• PROBLEM STATEMENT
Using the listing below, copy every line that mentions "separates".

____

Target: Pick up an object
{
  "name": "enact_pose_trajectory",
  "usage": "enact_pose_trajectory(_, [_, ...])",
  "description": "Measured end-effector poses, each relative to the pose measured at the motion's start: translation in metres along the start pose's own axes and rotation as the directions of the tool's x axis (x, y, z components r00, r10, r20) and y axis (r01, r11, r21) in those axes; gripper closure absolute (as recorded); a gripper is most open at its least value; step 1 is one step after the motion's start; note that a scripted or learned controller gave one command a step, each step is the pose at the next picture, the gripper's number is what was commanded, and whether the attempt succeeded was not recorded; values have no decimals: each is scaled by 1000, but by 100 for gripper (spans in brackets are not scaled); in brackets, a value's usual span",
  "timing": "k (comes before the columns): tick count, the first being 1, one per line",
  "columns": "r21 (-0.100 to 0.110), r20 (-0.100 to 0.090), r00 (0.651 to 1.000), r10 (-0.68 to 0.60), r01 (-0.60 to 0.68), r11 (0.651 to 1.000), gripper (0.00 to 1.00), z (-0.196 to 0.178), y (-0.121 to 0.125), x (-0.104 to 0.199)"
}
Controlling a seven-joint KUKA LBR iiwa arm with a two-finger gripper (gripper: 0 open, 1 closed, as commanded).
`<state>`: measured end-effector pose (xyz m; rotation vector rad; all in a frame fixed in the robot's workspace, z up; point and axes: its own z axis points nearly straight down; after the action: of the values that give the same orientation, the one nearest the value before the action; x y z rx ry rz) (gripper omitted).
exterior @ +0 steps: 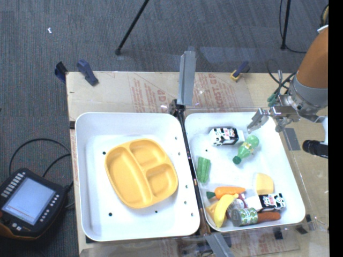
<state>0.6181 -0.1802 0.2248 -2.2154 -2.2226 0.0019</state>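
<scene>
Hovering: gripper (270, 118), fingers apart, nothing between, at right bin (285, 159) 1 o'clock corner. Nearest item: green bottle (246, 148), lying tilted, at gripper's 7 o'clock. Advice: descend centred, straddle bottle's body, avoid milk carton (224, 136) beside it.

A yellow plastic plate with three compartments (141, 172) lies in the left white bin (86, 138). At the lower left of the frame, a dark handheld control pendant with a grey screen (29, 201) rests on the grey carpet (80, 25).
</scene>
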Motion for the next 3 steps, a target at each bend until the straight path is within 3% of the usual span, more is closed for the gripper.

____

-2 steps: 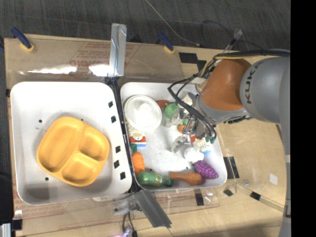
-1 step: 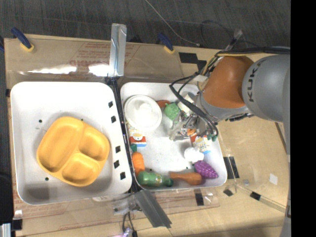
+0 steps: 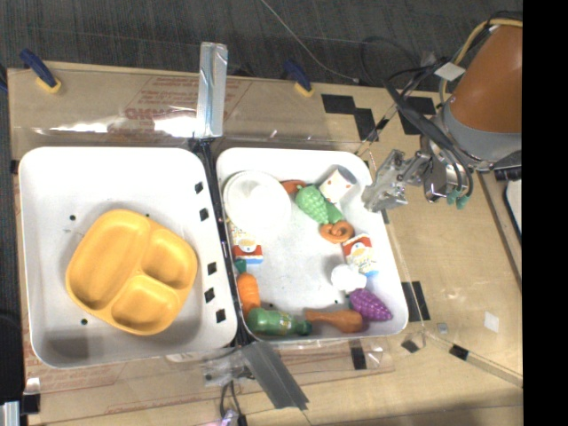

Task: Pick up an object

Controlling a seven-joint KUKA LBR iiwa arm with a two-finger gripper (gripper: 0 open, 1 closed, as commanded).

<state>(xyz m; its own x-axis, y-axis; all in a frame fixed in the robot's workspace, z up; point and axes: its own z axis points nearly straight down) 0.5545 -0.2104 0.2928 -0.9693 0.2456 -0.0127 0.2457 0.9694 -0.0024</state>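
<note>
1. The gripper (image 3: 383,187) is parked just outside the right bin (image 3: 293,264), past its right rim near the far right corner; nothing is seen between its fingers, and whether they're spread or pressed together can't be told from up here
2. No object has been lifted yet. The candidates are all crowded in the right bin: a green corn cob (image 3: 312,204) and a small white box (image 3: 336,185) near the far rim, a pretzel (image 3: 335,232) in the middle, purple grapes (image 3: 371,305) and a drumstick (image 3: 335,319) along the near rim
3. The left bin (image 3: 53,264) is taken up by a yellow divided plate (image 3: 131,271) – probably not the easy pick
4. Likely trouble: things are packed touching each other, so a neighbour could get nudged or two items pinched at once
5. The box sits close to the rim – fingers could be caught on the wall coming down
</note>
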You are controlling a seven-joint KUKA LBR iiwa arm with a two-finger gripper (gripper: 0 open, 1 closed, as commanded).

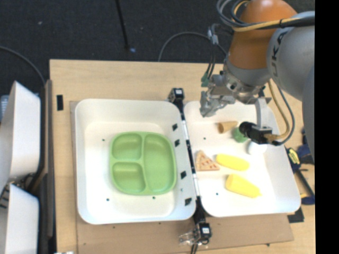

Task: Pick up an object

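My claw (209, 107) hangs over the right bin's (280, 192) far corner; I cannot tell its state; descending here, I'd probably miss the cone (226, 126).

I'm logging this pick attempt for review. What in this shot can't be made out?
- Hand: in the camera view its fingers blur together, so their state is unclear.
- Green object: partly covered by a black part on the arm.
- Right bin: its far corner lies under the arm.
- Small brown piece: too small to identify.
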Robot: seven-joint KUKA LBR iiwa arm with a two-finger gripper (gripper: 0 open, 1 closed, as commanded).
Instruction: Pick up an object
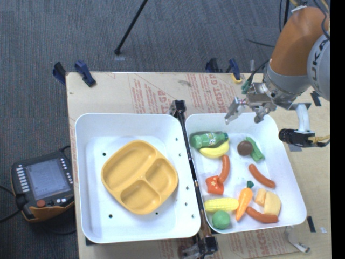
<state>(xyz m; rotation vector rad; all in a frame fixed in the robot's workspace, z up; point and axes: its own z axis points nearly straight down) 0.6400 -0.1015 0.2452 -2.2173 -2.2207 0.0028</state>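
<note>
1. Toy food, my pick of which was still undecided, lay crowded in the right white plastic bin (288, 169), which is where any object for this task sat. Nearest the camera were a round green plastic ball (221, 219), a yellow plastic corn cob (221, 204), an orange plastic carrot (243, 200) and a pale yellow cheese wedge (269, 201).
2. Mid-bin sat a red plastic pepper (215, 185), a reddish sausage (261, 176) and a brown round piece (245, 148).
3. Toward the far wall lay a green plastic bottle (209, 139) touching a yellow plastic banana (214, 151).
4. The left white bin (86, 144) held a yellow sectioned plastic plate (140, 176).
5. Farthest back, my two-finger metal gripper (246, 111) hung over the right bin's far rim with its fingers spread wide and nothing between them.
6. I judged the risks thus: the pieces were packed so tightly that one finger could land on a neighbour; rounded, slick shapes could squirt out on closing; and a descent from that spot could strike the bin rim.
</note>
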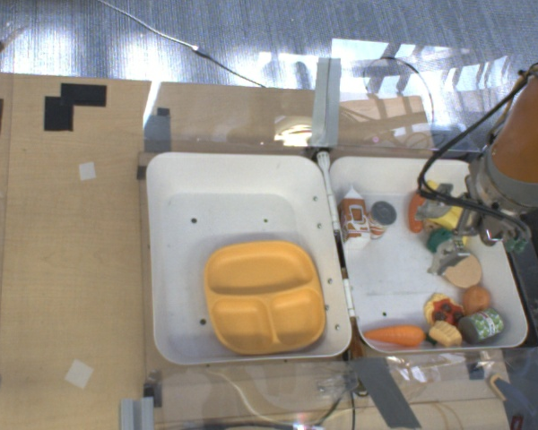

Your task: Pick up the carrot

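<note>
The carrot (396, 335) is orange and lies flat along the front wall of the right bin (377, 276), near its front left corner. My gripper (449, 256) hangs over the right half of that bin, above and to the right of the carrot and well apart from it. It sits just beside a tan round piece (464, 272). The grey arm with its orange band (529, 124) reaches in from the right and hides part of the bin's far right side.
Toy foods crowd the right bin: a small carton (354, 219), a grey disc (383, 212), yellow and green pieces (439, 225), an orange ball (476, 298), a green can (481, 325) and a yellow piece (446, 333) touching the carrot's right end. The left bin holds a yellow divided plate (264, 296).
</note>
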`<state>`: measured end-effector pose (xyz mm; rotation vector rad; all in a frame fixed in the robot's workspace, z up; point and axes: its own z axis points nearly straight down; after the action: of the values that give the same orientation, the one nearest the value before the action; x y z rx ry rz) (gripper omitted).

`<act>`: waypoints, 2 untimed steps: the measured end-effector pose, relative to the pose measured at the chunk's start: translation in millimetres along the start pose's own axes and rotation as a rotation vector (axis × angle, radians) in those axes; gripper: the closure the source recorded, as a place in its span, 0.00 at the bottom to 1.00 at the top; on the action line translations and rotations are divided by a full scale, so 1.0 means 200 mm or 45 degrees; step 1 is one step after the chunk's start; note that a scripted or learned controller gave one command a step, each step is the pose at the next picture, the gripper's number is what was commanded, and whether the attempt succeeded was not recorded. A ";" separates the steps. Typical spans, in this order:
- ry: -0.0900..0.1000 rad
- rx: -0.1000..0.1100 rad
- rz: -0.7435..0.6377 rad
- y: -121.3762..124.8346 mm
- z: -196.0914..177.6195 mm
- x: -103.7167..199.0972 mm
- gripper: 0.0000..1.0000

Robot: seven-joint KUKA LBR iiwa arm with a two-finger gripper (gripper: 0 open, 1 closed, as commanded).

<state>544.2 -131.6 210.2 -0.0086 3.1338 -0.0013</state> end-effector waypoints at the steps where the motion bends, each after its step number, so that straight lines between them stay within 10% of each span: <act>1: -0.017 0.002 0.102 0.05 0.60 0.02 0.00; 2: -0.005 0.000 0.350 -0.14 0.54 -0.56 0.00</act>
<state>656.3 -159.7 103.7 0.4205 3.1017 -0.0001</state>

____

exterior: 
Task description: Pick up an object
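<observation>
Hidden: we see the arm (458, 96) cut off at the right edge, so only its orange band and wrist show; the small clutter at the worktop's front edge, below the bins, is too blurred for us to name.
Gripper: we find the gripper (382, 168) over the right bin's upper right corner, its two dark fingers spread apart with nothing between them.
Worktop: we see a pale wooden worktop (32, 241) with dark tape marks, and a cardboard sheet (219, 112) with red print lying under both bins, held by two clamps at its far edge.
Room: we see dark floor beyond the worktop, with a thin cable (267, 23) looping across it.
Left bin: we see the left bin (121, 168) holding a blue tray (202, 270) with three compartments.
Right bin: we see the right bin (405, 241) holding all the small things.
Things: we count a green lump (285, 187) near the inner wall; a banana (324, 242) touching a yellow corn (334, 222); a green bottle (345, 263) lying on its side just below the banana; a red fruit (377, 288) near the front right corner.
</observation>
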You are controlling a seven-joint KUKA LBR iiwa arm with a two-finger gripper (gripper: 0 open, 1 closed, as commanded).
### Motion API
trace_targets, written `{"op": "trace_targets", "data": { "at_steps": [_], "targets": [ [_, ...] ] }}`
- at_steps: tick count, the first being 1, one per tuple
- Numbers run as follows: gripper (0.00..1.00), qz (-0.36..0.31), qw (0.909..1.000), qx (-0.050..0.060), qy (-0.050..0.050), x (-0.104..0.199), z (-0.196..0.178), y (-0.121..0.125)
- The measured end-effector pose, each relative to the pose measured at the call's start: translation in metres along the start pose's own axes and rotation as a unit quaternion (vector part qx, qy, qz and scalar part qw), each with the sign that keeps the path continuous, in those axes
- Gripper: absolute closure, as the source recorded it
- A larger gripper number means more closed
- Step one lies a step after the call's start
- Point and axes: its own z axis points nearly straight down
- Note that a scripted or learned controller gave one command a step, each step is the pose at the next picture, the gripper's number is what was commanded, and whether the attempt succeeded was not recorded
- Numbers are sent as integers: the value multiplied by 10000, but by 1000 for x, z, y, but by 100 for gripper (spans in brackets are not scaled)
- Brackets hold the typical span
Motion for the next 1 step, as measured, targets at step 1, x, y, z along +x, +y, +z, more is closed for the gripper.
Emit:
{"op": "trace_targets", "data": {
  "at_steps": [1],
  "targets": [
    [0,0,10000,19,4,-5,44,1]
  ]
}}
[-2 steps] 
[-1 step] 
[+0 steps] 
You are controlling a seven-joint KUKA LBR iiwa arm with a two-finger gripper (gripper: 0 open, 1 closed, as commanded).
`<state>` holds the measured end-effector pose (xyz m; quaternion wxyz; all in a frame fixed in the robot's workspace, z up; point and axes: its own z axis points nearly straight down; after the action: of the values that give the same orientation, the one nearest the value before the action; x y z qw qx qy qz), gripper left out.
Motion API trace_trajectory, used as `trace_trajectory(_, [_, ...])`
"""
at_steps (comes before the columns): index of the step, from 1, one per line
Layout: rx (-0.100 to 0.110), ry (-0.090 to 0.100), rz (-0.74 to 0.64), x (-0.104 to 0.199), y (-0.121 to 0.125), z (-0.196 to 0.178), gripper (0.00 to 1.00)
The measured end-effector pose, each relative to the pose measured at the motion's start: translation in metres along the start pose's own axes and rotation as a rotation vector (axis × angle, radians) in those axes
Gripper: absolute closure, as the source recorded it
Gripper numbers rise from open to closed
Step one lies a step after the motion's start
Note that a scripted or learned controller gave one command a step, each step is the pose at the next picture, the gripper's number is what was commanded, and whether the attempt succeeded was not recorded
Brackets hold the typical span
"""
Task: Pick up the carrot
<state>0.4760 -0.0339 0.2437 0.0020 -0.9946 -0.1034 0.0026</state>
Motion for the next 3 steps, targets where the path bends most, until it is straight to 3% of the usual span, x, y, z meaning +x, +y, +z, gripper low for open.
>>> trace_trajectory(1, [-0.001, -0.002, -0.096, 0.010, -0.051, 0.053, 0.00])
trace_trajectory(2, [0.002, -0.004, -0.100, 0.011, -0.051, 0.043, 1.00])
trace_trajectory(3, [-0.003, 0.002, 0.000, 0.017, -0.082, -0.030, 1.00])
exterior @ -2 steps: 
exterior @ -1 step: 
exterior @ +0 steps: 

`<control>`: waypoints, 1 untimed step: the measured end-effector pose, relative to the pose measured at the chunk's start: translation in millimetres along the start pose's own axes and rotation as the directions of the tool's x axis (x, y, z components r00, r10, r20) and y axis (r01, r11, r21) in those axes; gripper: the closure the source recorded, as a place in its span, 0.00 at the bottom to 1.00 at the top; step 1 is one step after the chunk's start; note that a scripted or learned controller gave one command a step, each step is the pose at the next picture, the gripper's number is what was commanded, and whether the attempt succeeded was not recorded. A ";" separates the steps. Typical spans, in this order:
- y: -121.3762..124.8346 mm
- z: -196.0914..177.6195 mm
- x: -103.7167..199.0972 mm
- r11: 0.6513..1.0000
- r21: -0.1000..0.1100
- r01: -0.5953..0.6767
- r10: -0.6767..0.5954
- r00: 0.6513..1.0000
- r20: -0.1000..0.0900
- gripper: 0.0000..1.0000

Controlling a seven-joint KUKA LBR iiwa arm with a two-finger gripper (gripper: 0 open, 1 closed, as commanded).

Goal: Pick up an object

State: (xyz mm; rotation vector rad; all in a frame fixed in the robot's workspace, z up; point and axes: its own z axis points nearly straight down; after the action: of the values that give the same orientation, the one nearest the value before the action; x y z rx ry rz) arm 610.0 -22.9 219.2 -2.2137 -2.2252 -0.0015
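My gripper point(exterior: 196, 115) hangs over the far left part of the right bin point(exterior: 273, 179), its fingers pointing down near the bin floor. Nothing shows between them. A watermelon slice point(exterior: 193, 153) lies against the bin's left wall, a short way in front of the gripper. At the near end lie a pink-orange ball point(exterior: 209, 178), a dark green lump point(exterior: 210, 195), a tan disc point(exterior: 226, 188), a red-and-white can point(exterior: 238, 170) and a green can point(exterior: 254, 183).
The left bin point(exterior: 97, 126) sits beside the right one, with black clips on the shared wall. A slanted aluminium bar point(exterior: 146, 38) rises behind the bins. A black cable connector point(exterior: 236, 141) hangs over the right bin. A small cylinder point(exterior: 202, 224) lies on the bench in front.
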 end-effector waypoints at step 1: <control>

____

• WORKED SOLUTION
`<act>`: waypoints, 2 untimed steps: the measured end-effector pose, relative to the pose measured at the chunk's start: translation in millimetres along the start pose's own axes and rotation as a rotation vector (axis × angle, radians) in those axes; gripper: the closure the source recorded, as a place in its span, 0.00 at the bottom to 1.00 at the top; on the action line translations and rotations are divided by a full scale, so 1.0 means 200 mm or 45 degrees; step 1 is one step after the chunk's start; note that a scripted or learned controller gave one command a step, each step is the pose at the next picture, the gripper's number is what was commanded, and whether the attempt succeeded was not recorded. A ";" separates the steps. Typical spans, in this order:
`<control>`: waypoints, 1 untimed step: the measured end-effector pose, relative to the pose measured at the chunk's start: translation in millimetres along the start pose's own axes and rotation as the directions of the tool's x axis (x, y, z components r00, r10, r20) and y axis (r01, r11, r21) in those axes; gripper: the closure the source recorded, as a place in its span, 0.00 at the bottom to 1.00 at the top; step 1 is one step after the chunk's start; note that a scripted or learned controller gave one command a step, each step is the pose at the next picture, the gripper's number is what was commanded, and whether the attempt succeeded was not recorded. A ";" separates the steps. Typical spans, in this order:

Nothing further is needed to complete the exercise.